## WHAT TO PRODUCE
Reproduce, exactly, the lines of the material below from the line containing "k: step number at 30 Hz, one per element" through the line containing "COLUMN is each", with both end lines included and nothing else.

## PROVIDED DATA

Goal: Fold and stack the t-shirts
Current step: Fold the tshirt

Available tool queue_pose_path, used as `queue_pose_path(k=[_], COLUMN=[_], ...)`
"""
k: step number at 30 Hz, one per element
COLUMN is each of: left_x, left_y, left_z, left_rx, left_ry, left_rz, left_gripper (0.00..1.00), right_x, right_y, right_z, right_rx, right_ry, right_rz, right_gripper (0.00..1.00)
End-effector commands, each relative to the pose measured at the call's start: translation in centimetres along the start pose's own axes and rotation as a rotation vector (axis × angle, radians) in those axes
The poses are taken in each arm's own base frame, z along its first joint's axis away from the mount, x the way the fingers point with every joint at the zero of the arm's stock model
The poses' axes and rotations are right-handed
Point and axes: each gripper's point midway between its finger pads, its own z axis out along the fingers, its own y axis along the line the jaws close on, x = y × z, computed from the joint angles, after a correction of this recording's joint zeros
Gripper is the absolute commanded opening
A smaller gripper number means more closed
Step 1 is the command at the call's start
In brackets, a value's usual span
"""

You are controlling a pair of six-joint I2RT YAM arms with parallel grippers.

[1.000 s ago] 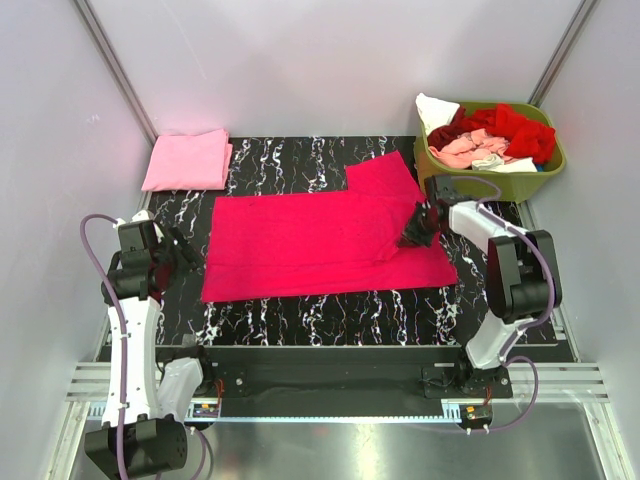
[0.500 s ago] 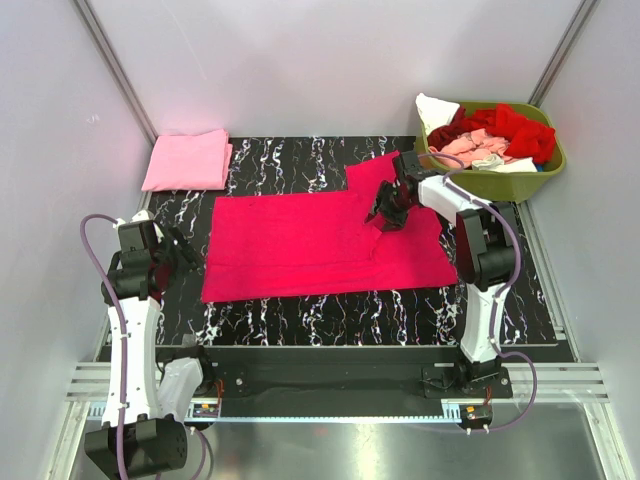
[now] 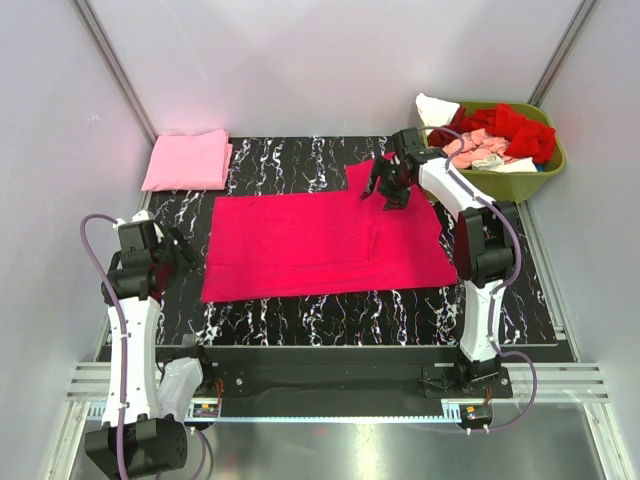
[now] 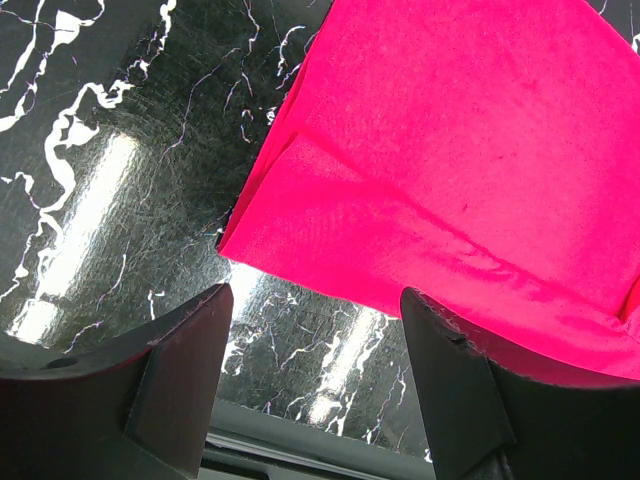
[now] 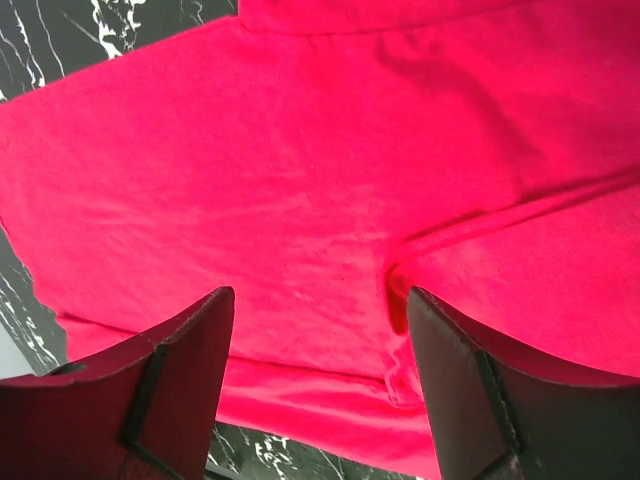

## ANSWER
k: step number at 30 Hz, one per element
COLUMN is each of: left_x, left_y, left_z, left_rx, left_ry, left_rz, left_gripper (0.00..1.00), right_x, right_y, right_z, right_rx, right_ry, right_rz, right_gripper (0.00..1.00)

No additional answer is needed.